Job fails with atypical errors
message
Problem
Your job run fails with a throttled due to observing atypical errors
error message.
Cluster became unreachable during run Cause: xxx-xxxxxx-xxxxxxx is throttled due to observing atypical errors
Cause
The jobs on this cluster have returned too many large results to the Apache Spark driver node.
As a result, the chauffeur service runs out of memory, and the cluster becomes unreachable.
This can happen after calling the .collect
or .show
API.
Solution
You can either reduce the workload on the cluster or increase the value of spark.memory.chauffeur.size
.
The chauffeur service runs on the same host as the Spark driver. When you allocate more memory to the chauffeur service, less overall memory will be available for the Spark driver.
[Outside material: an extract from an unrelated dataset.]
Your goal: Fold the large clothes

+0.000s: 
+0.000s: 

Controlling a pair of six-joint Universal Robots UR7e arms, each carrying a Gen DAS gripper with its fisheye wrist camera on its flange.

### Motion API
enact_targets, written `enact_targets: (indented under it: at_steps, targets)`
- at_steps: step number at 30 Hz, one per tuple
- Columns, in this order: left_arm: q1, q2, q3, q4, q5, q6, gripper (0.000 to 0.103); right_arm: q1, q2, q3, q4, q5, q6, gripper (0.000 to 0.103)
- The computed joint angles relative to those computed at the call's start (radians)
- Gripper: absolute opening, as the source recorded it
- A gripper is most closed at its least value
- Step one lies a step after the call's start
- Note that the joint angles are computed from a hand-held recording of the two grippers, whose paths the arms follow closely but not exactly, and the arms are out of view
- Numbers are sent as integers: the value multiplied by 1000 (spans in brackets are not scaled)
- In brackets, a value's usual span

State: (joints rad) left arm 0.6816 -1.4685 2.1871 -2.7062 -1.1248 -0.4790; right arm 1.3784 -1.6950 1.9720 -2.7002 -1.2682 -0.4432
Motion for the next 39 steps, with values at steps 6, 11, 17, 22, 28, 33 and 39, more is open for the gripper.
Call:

Set the value of spark.memory.chauffeur.size
:
- Open the cluster configuration page in your workspace.
- Click Edit.
- Expand Advanced Options.
- Enter the value of
spark.memory.chauffeur.size
in mb in the Spark Config field. - Click Confirm and Restart.
Note
The default value for spark.memory.chauffeur.size
is 1024 megabytes. This is written as spark.memory.chauffeur.size 1024mb
in the Spark configuration. The maximum value is the lesser of 16 GB or 20% of the driver node’s total memory.